We already have an Event data class which has the constructor, getters and setters etc.

public class Event {

    int id;

    String name;

    String email;

    String color;

    String logo;

    @SerializedName("start_time")
    String start;

    @SerializedName("end_time")
    String end;

    float latitude;

    float longitude;

    @SerializedName("location_name")
    String locationName;

    String url;

    String slogan;

    public Event(int id, String name, String email, String color, String logo, String start,
                 String end, float latitude, float longitude, String locationName, String url, String slogan) {
        this.id = id;
        this.name = name;
        this.email = email;
        this.color = color;
        this.logo = logo;
        this.start = start;
        this.end = end;
        this.latitude = latitude;
        this.longitude = longitude;
        this.locationName = locationName;
        this.url = url;
        this.slogan = slogan;
    }

    public String getEmail() {
        return email;
    }

    public void setEmail(String email) {
        this.email = email;
    }

    public String getColor() {
        return color;
    }

    public void setColor(String color) {
        this.color = color;
    }

    public String getUrl() {
        return url;
    }

    public void setUrl(String url) {
        this.url = url;
    }

    public String getSlogan() {
        return slogan;
    }

    public void setSlogan(String slogan) {
        this.slogan = slogan;
    }

    public int getId() {

        return id;

    }

    public void setId(int id) {
        this.id = id;
    }

    public String getName() {
        return name;
    }

    public void setName(String name) {
        this.name = name;
    }

    public String getLogo() {
        return logo;
    }

    public void setLogo(String logo) {
        this.logo = logo;
    }

    public String getStart() {
        return start;
    }

    public void setStart(String start) {
        this.start = start;
    }

    public String getEnd() {
        return end;
    }

    public void setEnd(String end) {
        this.end = end;
    }

    public float getLatitude() {
        return latitude;
    }

    public void setLatitude(float latitude) {
        this.latitude = latitude;
    }

    public float getLongitude() {
        return longitude;
    }

    public void setLongitude(float longitude) {
        this.longitude = longitude;
    }

    public String getLocationName() {
        return locationName;
    }

    public void setLocationName(String locationName) {
        this.locationName = locationName;
    }

}

Now here we name the parameters to the same as that in the json we have or we can just add @SerializedName(entity_name).
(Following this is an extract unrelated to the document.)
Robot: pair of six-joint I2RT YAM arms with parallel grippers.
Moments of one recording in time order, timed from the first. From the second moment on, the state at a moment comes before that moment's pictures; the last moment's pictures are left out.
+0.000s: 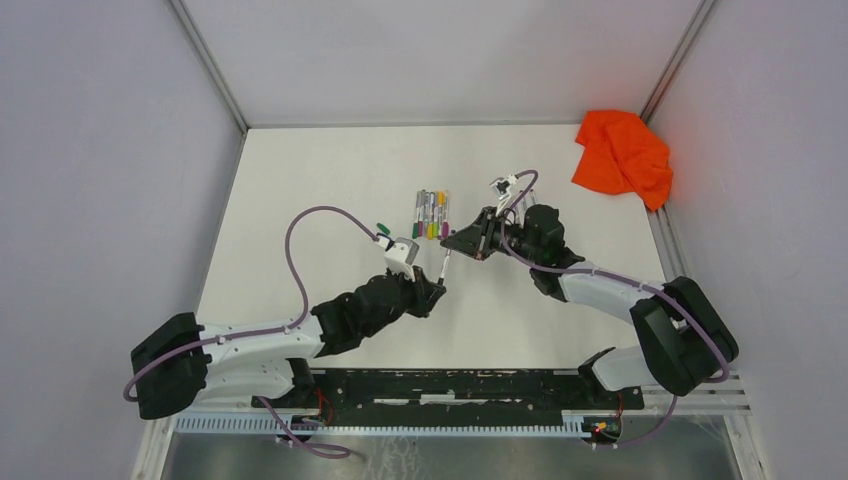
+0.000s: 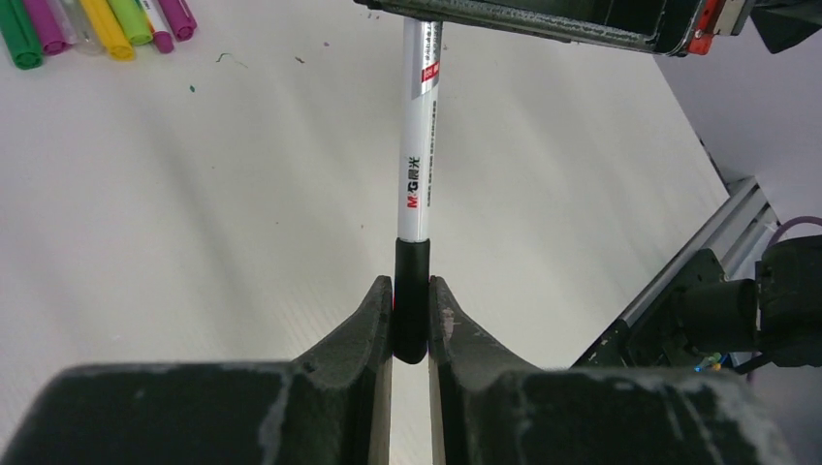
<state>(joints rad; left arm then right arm) -1.10 1.08 0.43 0.31 -0.29 -0.63 0.52 1.39 0.58 0.69 -0.58 0.72</state>
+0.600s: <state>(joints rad) -1.22 1.25 0.57 0.04 -0.54 -0.66 0.49 1.46 0.76 0.43 -0.22 0.45</state>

Then we go to the code for actually retrieving the data from the json file using this data class. How we can do that is by first making a class that’ll get the array of events for us.

public class EventResponseList {
    @SerializedName("events")
    public List<Event> event;
}

Now all we do is

EventResponseList eventResponseList = gson.fromJson(json, EventResponseList.class);

We have a list of events that were in the json array.

Voila! That’s it. It’s so easy to get a list of all the events from the JSONArray and since the library is available for gradle, it’s even better. You can just add

compile 'com.google.code.gson:gson:2.7'

to your build.gradle dependencies and you’re good to go. Cheers!